When you are meant to go through struggles or hard times, God will provide encouragement (SUGAR) in ways you may never expect. Was it not our parents who told us and now WE who tell our children, “Life is not always fair”? From Toddler age to… well, forever, we spend precious time encouraging and helping our own children learn to deal with life’s challenges.
We learn through our own struggles and our own story, and then we are able to encourage others. God is always walking alongside us and using our story to bring hope and meaning to those around us.
My biggest jolt came when my separation happened. I never believed in divorce, but here it was happening to us. I asked God a million times, “Why? Why?” We live in a broken world and not every story is a “Happily Ever After.” Everyone might not agree with how I dealt with it, but this is my story…
I hope, for your sake, that neither you, nor anyone you know, is going thru a marriage struggle right now. If that is the case then you can stop reading. However, for those who might be in the midst of a marriage struggle, or know someone going through this, I hope my story brings some encouragement.
KEEP YOUR EYES, EARS AND HEART OPEN TO ENCOURAGEMENT
First, God let me know almost every day that I was right where He wanted me. My #1 recommendation is for you to be hyper aware of EVERY positive “message” (the SUGAR) coming your way. It could be a friend’s comment, something you read or saw on television, a radio talk, s song, s magazine article, a family member, a comment by a random person or a particular feeling you have.
THE BOARD OF DIRECTORS
Second, let people around you IN. It won’t be everyone. It shouldn’t be everyone. It took me a while to notice that certain people were put in my life for “such a time as this!” For me it was the actual neighbors that surrounded me!
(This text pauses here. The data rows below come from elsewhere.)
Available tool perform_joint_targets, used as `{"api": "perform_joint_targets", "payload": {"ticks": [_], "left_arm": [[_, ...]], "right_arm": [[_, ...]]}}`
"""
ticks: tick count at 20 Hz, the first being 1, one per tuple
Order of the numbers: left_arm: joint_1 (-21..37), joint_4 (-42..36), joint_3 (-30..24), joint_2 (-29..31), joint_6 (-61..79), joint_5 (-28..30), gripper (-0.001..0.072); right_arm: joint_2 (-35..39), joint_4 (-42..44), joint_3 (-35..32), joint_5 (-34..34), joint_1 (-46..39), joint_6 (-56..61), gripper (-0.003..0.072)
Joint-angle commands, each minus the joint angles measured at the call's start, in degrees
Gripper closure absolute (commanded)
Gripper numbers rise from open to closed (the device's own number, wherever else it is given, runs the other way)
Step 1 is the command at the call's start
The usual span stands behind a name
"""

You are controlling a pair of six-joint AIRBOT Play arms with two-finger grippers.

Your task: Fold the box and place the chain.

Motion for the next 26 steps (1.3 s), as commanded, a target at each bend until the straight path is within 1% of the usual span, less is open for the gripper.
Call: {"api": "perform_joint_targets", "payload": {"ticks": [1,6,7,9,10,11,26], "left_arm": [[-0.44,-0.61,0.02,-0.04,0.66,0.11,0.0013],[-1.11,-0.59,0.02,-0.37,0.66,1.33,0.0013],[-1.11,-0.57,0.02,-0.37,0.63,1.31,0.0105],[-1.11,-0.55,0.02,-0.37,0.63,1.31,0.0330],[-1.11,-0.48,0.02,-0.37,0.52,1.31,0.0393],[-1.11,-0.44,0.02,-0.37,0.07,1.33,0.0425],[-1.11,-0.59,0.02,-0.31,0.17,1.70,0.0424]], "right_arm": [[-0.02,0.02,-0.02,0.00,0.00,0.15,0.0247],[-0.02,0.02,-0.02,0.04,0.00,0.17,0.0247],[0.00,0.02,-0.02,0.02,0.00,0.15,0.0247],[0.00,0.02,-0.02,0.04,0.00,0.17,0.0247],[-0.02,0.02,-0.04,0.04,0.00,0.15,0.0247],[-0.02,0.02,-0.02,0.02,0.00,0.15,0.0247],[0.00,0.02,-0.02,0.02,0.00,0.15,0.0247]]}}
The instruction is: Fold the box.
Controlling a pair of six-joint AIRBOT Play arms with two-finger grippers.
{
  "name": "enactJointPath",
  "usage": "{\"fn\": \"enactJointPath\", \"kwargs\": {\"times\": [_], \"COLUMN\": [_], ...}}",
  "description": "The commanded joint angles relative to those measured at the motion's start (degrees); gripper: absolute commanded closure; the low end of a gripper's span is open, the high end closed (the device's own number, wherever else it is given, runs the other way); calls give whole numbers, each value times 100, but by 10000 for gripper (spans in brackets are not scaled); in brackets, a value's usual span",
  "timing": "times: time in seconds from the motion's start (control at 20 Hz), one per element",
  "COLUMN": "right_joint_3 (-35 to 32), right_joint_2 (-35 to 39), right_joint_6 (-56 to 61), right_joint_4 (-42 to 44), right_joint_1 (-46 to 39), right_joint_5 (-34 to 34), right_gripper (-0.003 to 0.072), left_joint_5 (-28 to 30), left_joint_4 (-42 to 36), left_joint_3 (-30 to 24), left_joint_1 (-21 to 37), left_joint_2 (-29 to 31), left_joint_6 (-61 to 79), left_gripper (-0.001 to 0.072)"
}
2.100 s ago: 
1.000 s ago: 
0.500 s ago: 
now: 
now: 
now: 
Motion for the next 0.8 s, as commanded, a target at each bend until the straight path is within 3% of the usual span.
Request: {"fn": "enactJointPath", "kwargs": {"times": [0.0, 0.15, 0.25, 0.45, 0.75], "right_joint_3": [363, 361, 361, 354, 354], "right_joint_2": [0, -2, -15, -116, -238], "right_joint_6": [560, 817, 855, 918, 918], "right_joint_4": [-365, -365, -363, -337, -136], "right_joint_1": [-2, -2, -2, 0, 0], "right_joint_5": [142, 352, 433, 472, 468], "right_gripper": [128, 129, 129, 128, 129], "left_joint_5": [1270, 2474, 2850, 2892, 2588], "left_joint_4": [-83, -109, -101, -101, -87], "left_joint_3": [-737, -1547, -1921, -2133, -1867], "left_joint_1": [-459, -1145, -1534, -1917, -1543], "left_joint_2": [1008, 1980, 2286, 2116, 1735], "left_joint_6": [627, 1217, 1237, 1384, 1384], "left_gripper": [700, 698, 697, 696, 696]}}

The financial/organized wizard, the mentor, my Bible Study leader, the everything friend, and the comfort encouragers! They became what I referred to as my “Board of Directors!”
Two went with me to my first divorce lawyer meeting to take notes and support me (I did not choose that first lawyer). One went with me to my second divorce lawyer meeting (that one clicked!) and she also set up a Google calendar (which I had never heard of) which made family planning easier. It takes a village/”board of directors” and I will appreciate mine FOREVER and EVER.
FOR A TIME SUCH AS THIS…
I have to say that I was very quiet when my divorce process was going on. Only certain people were in my inner circle of confidence (which is very unlike me). However, now I understand why. It was NOTHING against my friends, I just did not want to talk about it a lot. For my mind’s well-being I did not bring the subject up to people. Even if they knew, they were polite enough to never bring it up to me.
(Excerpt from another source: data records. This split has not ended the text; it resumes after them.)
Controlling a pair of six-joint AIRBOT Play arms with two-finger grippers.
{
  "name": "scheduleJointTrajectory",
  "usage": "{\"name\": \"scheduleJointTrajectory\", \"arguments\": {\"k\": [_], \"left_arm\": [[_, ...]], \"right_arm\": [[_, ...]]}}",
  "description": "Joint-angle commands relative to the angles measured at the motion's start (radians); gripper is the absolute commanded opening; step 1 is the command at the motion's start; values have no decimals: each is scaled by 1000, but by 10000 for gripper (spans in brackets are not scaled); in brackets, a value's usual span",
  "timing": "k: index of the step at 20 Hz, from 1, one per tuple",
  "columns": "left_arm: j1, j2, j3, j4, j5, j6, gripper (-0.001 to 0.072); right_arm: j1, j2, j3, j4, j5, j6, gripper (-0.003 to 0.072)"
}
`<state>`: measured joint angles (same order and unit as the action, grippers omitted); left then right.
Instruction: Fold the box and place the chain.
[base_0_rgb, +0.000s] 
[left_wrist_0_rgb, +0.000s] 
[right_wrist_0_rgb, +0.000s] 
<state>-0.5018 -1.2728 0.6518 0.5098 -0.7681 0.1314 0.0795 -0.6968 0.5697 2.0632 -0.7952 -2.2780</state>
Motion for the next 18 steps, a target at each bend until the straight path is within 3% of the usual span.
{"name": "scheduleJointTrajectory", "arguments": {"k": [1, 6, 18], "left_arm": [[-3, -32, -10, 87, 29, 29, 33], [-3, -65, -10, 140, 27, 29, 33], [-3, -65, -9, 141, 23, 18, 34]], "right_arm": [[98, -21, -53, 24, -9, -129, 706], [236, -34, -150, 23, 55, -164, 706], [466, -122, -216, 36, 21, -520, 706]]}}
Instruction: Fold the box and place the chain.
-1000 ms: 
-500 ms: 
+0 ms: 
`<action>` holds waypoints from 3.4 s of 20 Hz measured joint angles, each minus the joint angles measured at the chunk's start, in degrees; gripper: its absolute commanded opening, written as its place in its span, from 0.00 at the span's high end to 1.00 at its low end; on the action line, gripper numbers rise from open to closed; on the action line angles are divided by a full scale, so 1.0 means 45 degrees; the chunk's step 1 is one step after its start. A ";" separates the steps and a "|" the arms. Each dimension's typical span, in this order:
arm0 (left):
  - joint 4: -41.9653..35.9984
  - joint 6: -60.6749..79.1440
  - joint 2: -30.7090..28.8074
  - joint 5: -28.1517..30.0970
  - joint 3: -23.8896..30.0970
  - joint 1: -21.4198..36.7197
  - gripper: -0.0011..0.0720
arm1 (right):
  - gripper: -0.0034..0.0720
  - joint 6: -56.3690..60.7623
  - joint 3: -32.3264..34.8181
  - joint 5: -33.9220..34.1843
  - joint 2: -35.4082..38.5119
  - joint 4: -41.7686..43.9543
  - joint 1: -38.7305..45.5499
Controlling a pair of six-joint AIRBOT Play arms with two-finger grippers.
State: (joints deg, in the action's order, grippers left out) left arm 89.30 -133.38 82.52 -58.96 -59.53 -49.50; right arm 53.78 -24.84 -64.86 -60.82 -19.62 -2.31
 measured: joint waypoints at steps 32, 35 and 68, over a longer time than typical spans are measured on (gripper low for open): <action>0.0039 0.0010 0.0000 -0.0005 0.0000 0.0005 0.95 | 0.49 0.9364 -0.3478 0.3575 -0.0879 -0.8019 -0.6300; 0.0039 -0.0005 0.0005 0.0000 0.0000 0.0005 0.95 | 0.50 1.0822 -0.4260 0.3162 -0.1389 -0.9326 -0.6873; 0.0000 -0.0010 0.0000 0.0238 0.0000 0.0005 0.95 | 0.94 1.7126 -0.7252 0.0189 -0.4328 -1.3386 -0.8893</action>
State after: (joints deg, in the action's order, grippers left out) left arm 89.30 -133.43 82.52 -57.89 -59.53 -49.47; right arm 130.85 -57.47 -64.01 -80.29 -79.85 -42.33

I chose carefully to whom I said anything. This way I was able to go to the school socials, girl’s nights out, market, church and not have everyone asking me questions all the time. This was what really helped me cope.
Please, if you are one of the friends “left out,” please do not feel slighted. Separation and Divorce are such an awful thing and there is no making sense of any of it. Just stick by your friend to encourage and support them before, during and after!
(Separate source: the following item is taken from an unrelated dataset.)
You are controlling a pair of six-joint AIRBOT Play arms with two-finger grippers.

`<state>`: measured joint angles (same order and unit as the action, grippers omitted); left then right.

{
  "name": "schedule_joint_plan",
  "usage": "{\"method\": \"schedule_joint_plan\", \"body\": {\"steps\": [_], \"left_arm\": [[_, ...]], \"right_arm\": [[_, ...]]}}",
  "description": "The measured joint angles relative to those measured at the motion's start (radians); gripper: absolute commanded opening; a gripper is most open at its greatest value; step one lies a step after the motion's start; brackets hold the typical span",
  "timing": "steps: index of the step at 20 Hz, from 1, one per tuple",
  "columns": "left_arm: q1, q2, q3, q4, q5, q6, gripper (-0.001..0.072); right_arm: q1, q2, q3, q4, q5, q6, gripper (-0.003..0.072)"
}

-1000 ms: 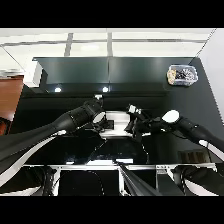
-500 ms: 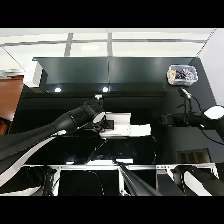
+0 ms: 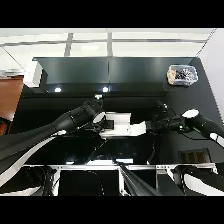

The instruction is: Fold the box and place the chain.

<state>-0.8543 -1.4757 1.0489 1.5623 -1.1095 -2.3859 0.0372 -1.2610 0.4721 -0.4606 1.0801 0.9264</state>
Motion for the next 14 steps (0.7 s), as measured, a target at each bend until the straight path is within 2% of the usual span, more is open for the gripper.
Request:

My mom’s biggest jolt came when she received news she had breast cancer. God worked in her story the same way He did mine. She also had encouraging things happen daily. There were A LOT of great moments, but I think her number one moment happened 2 days after she received the news of her breast cancer. She was in an airport talking to the woman next to her who, out of the blue, said she was a breast cancer survivor! My mom mentioned her big fear of the reconstruction surgery. Would you believe the woman took my mom into the airport bathroom stall to show my mom her reconstruction and answer questions! That woman had no idea, but THAT moment set the tone for my mother’s entire cancer journey.
“For every experience God gives us, And every person He puts in our life, it is the perfect preparation for a future that ONLY HE can see.”